Some notes on the proof:

• Disclaimer: I don't really have experience with Big O in Isabelle specifically and I don't know whether there is a "standard" way to work with Big O in Isabelle, but it seems that the file HOL-Library.Landau_Symbols is frequently used. In this file, you have a definition of Big O basically corresponding to the "classical" definition of Big O, which requires that the inequality holds for all n greater than a constant.

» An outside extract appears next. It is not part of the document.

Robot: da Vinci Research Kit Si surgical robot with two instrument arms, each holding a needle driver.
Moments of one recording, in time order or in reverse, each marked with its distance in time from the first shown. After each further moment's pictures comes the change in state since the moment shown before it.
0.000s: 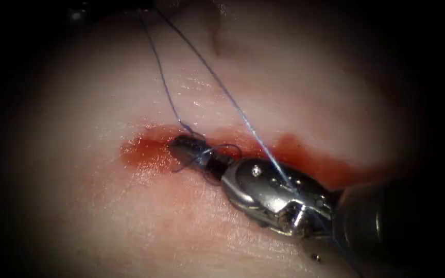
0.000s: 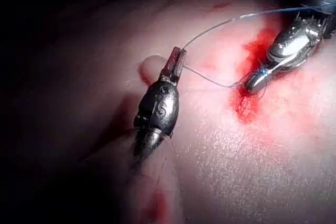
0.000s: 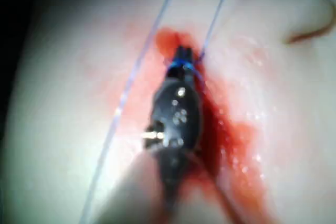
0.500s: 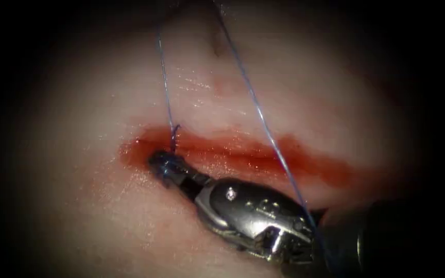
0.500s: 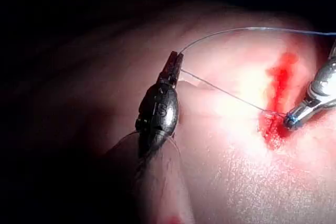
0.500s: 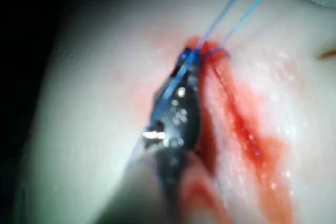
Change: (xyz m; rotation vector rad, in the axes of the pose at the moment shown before) right arm 0.000 -0.004 0.000 0.009 -0.025 -0.046; left arm 0.003 -0.006 0.001 0.050 -0.045 0.000
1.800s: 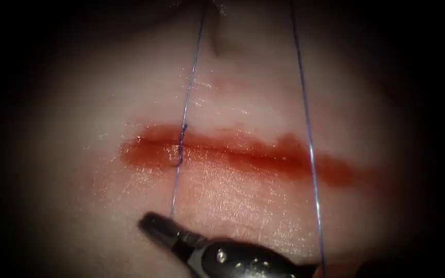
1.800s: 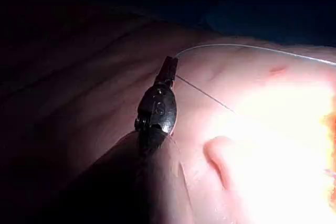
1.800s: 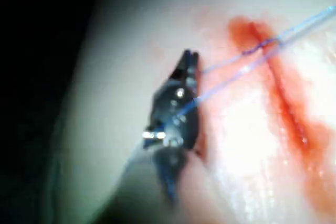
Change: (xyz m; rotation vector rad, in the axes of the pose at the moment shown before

lemma bigo_equiv: "(f::(real ⇒ real)) ∈ O(g) = (∃c > 0. ∃N. ∀n≥N. norm (f n) ≤ c * norm (g n))"
  unfolding bigo_def
  apply(subst eventually_at_top_linorder) by blast

• If you want to prove a statement on a recursively defined function (msort_time in this case) it usually makes sense to use computation induction. Assuming you have a recursive function f which terminates, Isabelle/HOL automatically generates a custom induction principle based on the function definition, f.induct, which you can use as the induction rule.
• For making proofs less complicated: It is often advisable to formulate lemma statements using Isabelle's meta-logic, instead of the first-order logic. For example, this means using the quantifier \And (which basically corresponds to $\bigwedge$ in LaTeX) instead of \forall, or leaving the quantifier out and making the quantification implicit. This usually allows you to prove things more directly and can make things easier for Isabelle's automation.